**Work to be completed**
A verbatim copy of all the data is required; the pictures should not appear in it.

**Supplied data**
********
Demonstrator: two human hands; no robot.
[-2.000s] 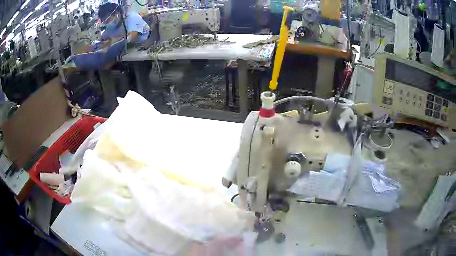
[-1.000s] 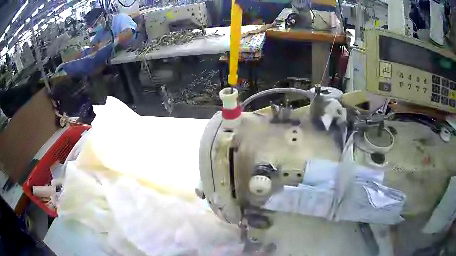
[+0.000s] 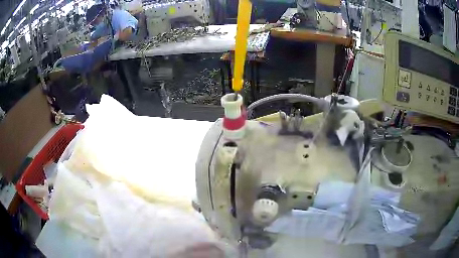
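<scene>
A white garment piece [image 3: 146, 146], overexposed, covers the left of the table and reaches the sewing machine's left end. Cream and paler folds [image 3: 146, 219] lie along its near side. The grey-beige sewing machine head [image 3: 272, 161] stands right of the cloth, with a round dial on its front. The needle area is hidden or cut off at the bottom edge. A blurred pinkish patch, seemingly part of my left hand [image 3: 201, 250], shows at the bottom edge by the cloth; its fingers cannot be made out. My right hand is not in view.
A red basket [image 3: 48, 156] with small pale pieces is at left, beside a brown cardboard sheet [image 3: 25, 131]. Pale blue-white cloth [image 3: 347, 211] is tied on the machine. A yellow strap [image 3: 242, 45] rises above it. A control panel [image 3: 423, 75] is upper right. A person sits far left.
The view has shifted, so the machine head appears larger and further left than two seconds ago, and its needle area has dropped toward the bottom edge. The cloth keeps much the same layout.
</scene>
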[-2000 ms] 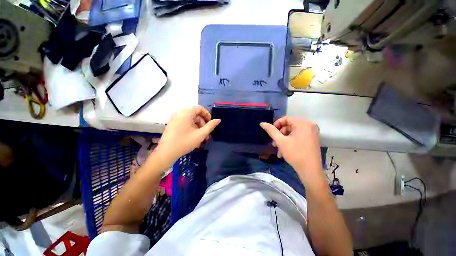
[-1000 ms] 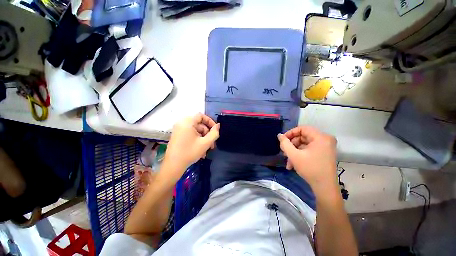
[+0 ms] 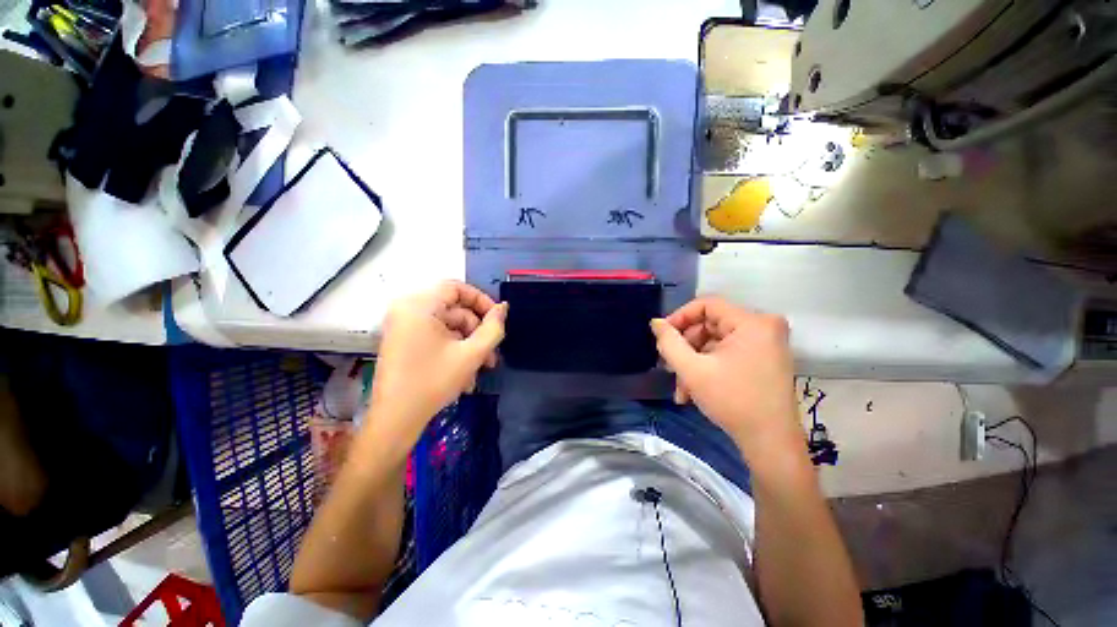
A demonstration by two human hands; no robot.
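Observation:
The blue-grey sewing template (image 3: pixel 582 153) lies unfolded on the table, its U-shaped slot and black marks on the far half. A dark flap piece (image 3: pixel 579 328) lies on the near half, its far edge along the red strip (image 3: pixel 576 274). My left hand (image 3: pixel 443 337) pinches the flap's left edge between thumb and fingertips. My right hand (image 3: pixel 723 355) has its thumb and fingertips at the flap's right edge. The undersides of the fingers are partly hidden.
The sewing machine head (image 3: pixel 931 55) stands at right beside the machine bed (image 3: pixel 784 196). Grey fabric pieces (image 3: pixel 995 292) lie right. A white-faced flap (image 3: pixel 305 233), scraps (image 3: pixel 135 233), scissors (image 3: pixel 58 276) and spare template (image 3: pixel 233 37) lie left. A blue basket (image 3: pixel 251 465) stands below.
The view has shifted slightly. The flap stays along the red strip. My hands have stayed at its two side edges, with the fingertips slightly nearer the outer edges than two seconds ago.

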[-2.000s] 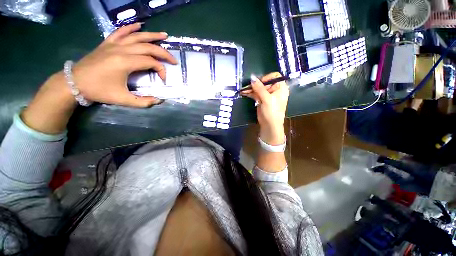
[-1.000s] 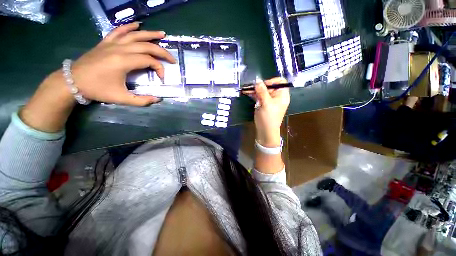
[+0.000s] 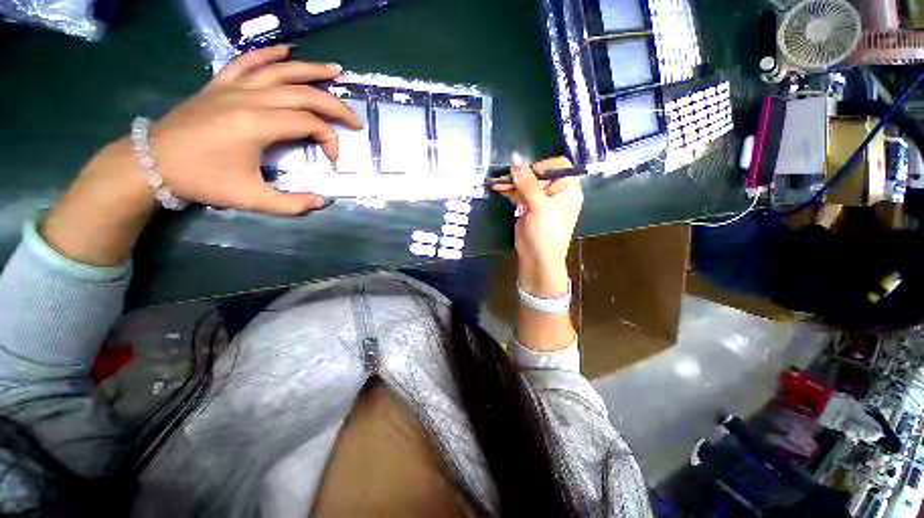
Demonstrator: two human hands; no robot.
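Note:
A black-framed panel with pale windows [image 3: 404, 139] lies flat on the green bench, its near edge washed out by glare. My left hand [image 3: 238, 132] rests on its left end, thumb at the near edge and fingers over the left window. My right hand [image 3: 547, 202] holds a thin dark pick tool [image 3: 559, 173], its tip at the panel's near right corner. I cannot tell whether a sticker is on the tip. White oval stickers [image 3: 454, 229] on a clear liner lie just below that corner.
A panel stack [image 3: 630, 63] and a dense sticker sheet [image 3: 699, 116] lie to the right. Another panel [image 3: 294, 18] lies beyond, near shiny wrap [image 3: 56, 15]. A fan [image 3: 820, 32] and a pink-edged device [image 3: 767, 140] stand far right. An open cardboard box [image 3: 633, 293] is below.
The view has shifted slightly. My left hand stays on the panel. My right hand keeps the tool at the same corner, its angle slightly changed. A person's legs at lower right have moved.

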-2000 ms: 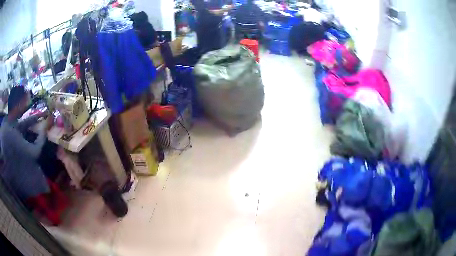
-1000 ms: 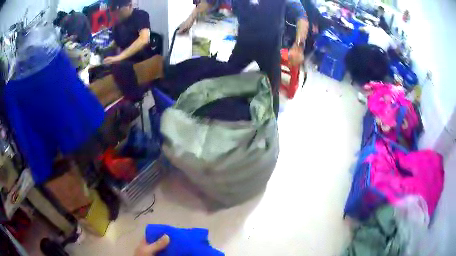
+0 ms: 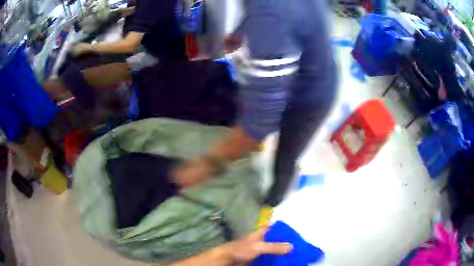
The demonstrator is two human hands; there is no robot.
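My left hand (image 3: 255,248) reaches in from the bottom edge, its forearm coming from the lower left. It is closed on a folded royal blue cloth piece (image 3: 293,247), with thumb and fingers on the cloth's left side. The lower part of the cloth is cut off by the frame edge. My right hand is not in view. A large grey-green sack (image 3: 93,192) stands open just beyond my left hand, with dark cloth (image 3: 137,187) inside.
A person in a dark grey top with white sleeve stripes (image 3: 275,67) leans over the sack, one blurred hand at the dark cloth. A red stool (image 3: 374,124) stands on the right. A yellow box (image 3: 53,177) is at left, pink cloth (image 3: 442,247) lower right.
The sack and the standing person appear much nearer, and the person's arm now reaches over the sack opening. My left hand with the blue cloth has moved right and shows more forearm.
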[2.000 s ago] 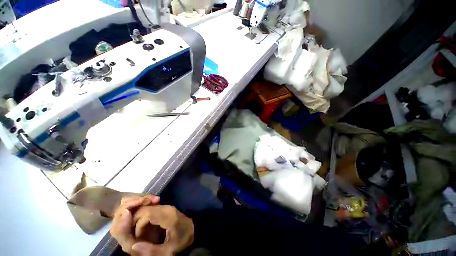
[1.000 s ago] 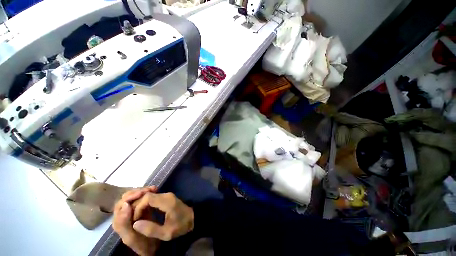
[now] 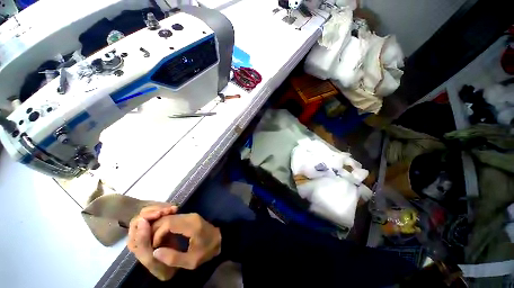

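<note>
A beige-brown fabric strip lies folded on the white table's front left, one end beneath the needle area of the white sewing machine. Its right end runs to my hands and is hidden behind them. My left hand and my right hand are clasped together at the table's front edge, fingers curled over each other. No held thing shows in either hand. The presser foot area is dark and small, so its exact position is unclear.
A silver pointed tool, an orange-brown handled tool and red-handled scissors lie right of the machine head. Below the table's edge stand a bin with white and grey-green cloth and an orange stool-like object.
The view has shifted slightly, moving the scene in the frame. My hands stay clasped in nearly the same pose, and the fabric strip keeps its folded shape at the machine.
</note>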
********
**Answer section**
Demonstrator: two human hands; no robot.
[-2.000s] 
[-1.000s] 
[+0.000s] 
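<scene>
A white garment piece [image 3: 146, 146], overexposed, covers the left of the table and reaches the sewing machine's left end. Cream and paler folds [image 3: 146, 219] lie along its near side. The grey-beige sewing machine head [image 3: 272, 161] stands right of the cloth, with a round dial on its front. The needle area is hidden or cut off at the bottom edge. A blurred pinkish patch, seemingly part of my left hand [image 3: 201, 250], shows at the bottom edge by the cloth; its fingers cannot be made out. My right hand is not in view.
A red basket [image 3: 48, 156] with small pale pieces is at left, beside a brown cardboard sheet [image 3: 25, 131]. Pale blue-white cloth [image 3: 347, 211] is tied on the machine. A yellow strap [image 3: 242, 45] rises above it. A control panel [image 3: 423, 75] is upper right. A person sits far left.
The view has shifted, so the machine head appears larger and further left than two seconds ago, and its needle area has dropped toward the bottom edge. The cloth keeps much the same layout.
</scene>
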[-2000 ms] 
[-1000 ms] 
[+0 ms] 
A demonstration by two human hands; no robot.
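Observation:
The blue-grey sewing template (image 3: pixel 582 153) lies unfolded on the table, its U-shaped slot and black marks on the far half. A dark flap piece (image 3: pixel 579 328) lies on the near half, its far edge along the red strip (image 3: pixel 576 274). My left hand (image 3: pixel 443 337) pinches the flap's left edge between thumb and fingertips. My right hand (image 3: pixel 723 355) has its thumb and fingertips at the flap's right edge. The undersides of the fingers are partly hidden.
The sewing machine head (image 3: pixel 931 55) stands at right beside the machine bed (image 3: pixel 784 196). Grey fabric pieces (image 3: pixel 995 292) lie right. A white-faced flap (image 3: pixel 305 233), scraps (image 3: pixel 135 233), scissors (image 3: pixel 58 276) and spare template (image 3: pixel 233 37) lie left. A blue basket (image 3: pixel 251 465) stands below.
The view has shifted slightly. The flap stays along the red strip. My hands have stayed at its two side edges, with the fingertips slightly nearer the outer edges than two seconds ago.
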
[-2.000s] 
[-1.000s] 
[+0.000s] 
Demonstrator: two human hands; no robot.
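Note:
A black-framed panel with pale windows [image 3: 404, 139] lies flat on the green bench, its near edge washed out by glare. My left hand [image 3: 238, 132] rests on its left end, thumb at the near edge and fingers over the left window. My right hand [image 3: 547, 202] holds a thin dark pick tool [image 3: 559, 173], its tip at the panel's near right corner. I cannot tell whether a sticker is on the tip. White oval stickers [image 3: 454, 229] on a clear liner lie just below that corner.
A panel stack [image 3: 630, 63] and a dense sticker sheet [image 3: 699, 116] lie to the right. Another panel [image 3: 294, 18] lies beyond, near shiny wrap [image 3: 56, 15]. A fan [image 3: 820, 32] and a pink-edged device [image 3: 767, 140] stand far right. An open cardboard box [image 3: 633, 293] is below.
The view has shifted slightly. My left hand stays on the panel. My right hand keeps the tool at the same corner, its angle slightly changed. A person's legs at lower right have moved.
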
-2000 ms: 
-1000 ms: 
+0 ms: 
The demonstrator is two human hands; there is no robot.
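My left hand (image 3: 255,248) reaches in from the bottom edge, its forearm coming from the lower left. It is closed on a folded royal blue cloth piece (image 3: 293,247), with thumb and fingers on the cloth's left side. The lower part of the cloth is cut off by the frame edge. My right hand is not in view. A large grey-green sack (image 3: 93,192) stands open just beyond my left hand, with dark cloth (image 3: 137,187) inside.
A person in a dark grey top with white sleeve stripes (image 3: 275,67) leans over the sack, one blurred hand at the dark cloth. A red stool (image 3: 374,124) stands on the right. A yellow box (image 3: 53,177) is at left, pink cloth (image 3: 442,247) lower right.
The sack and the standing person appear much nearer, and the person's arm now reaches over the sack opening. My left hand with the blue cloth has moved right and shows more forearm.
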[2.000 s ago] 
[1.000 s ago] 
[now] 

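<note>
A beige-brown fabric strip lies folded on the white table's front left, one end beneath the needle area of the white sewing machine. Its right end runs to my hands and is hidden behind them. My left hand and my right hand are clasped together at the table's front edge, fingers curled over each other. No held thing shows in either hand. The presser foot area is dark and small, so its exact position is unclear.
A silver pointed tool, an orange-brown handled tool and red-handled scissors lie right of the machine head. Below the table's edge stand a bin with white and grey-green cloth and an orange stool-like object.
The view has shifted slightly, moving the scene in the frame. My hands stay clasped in nearly the same pose, and the fabric strip keeps its folded shape at the machine.
</note>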

The output above is complete as it stands.